• **What you have to do**
The expected answer is the set of lines in the data below between the line holding "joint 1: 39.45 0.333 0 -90" and the line holding "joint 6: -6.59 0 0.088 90", inclusive, written out exactly.

• **Information provided**
____________________
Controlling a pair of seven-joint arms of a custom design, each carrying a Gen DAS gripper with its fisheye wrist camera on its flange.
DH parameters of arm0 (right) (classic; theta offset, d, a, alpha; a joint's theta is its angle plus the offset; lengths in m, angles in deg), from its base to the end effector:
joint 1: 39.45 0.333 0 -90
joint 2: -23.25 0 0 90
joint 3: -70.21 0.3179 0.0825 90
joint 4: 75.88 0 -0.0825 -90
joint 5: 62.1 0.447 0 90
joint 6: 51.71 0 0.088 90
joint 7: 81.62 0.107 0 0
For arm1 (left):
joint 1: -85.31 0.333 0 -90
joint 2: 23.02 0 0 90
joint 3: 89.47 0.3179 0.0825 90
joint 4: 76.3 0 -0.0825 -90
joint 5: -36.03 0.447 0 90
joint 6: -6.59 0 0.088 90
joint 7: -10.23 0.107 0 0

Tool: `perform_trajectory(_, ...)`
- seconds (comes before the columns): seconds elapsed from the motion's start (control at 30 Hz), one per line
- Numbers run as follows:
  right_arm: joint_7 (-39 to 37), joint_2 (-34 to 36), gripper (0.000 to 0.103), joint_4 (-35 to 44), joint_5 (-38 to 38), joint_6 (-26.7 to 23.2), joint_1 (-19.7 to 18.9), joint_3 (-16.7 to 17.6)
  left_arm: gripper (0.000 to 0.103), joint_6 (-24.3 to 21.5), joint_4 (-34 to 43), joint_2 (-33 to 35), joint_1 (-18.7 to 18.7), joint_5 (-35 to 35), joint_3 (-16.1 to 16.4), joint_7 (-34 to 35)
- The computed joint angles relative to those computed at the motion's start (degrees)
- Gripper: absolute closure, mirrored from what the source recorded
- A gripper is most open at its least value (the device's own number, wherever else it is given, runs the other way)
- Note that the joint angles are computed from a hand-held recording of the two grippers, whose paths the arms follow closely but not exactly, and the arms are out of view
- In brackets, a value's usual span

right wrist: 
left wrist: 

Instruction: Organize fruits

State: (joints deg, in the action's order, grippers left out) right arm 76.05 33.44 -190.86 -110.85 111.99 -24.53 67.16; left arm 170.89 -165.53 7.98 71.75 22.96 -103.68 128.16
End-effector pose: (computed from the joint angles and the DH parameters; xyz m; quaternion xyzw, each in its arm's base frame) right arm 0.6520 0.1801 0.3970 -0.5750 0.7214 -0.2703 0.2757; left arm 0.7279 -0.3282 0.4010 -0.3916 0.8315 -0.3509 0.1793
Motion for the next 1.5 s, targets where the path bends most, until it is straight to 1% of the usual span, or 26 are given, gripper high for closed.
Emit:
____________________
• **Your solution**
joint 1: 39.45 0.333 0 -90
joint 2: -23.25 0 0 90
joint 3: -70.21 0.3179 0.0825 90
joint 4: 75.88 0 -0.0825 -90
joint 5: 62.1 0.447 0 90
joint 6: 51.71 0 0.088 90
joint 7: 81.62 0.107 0 0
For arm1 (left):
joint 1: -85.31 0.333 0 -90
joint 2: 23.02 0 0 90
joint 3: 89.47 0.3179 0.0825 90
joint 4: 76.3 0 -0.0825 -90
joint 5: -36.03 0.447 0 90
joint 6: -6.59 0 0.088 90

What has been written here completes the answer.